All of the data should be reproduced word for word, though its pictures must be omitted.

- Available data

------------------------------------------------------------

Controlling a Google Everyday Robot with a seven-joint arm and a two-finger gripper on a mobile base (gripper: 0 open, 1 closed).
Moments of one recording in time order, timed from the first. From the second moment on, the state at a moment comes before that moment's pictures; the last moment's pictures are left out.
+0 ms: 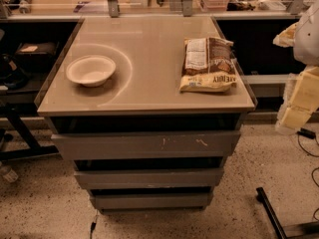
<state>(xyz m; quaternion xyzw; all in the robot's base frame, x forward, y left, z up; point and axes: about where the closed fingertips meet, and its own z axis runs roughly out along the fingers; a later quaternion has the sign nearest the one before) 0.438 -0.217 0.976 -0.60 0.78 -0.03 0.16</state>
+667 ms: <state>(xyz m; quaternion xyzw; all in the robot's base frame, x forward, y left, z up) 0.434 -0.210 0.965 -0.60 0.78 -0.02 0.16</state>
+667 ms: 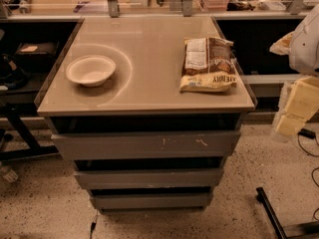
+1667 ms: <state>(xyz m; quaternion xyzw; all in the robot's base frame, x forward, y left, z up) 0.418 -0.172 0.869 -0.61 0.78 0.01 0.14</state>
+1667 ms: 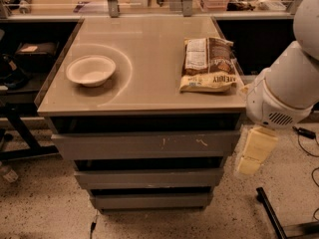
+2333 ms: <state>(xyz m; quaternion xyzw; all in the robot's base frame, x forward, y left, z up) 0.390 -0.119 0.749 -0.60 0.78 0.13 0.12</state>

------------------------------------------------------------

- Your response
Controlling a Google Everyday Robot with a seven-joint arm and a two-finger gripper on a mobile base (gripper: 0 open, 1 closed).
Moments of one recording in time order, timed from the first. From the second moment on, the state at a moment comes before that moment's pictures; the last moment's pictures are left out.
+0 ms: 
<state>(xyz m; quaternion xyzw; all in the robot's base frame, x forward, y left, z up; point and axes: about where the closed fingertips meet, and its own z axis runs roughly out along the fingers; a later quaternion has the sign nearest the one before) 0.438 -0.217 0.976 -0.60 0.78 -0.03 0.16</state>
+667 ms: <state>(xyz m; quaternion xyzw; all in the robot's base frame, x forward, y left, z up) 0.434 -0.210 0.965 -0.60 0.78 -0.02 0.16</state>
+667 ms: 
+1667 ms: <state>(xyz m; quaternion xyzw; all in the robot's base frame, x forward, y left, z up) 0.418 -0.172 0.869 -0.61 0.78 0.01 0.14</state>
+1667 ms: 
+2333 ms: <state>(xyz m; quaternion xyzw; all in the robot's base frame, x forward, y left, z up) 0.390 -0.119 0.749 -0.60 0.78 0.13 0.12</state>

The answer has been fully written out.